Copy the listing below in full and skip every picture.

====

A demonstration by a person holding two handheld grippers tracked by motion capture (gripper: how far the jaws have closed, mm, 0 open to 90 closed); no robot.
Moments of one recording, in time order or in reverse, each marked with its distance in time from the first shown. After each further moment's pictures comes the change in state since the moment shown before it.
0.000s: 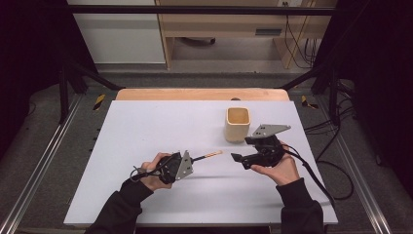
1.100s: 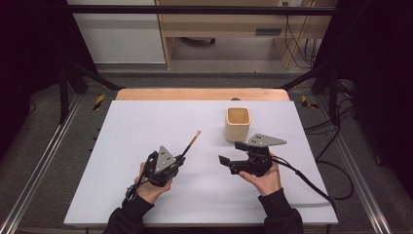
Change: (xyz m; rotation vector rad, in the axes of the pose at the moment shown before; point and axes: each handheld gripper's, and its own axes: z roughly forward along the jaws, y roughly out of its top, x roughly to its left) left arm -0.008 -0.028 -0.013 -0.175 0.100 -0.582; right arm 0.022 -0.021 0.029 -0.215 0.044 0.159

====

- SOLUTION FOR THIS TASK:
A demonstration by a person holding two handheld grippers tracked by motion capture (gripper: how far the jaws have closed, mm, 0 open to 90 closed); no robot.
Moments of one recording, in time order or in reverse, each marked with its distance in time from the first shown. After each further moment's pictures comes the change in state since the moment shown before it.
0.000s: 
1.100s: 
Change: (xyz m; rotation vector rad, in the axes of the pose at the moment shown before; point and axes: each handheld gripper's, and its own axes: z roughly forward along the jaws, y roughly out of its top, x roughly to its left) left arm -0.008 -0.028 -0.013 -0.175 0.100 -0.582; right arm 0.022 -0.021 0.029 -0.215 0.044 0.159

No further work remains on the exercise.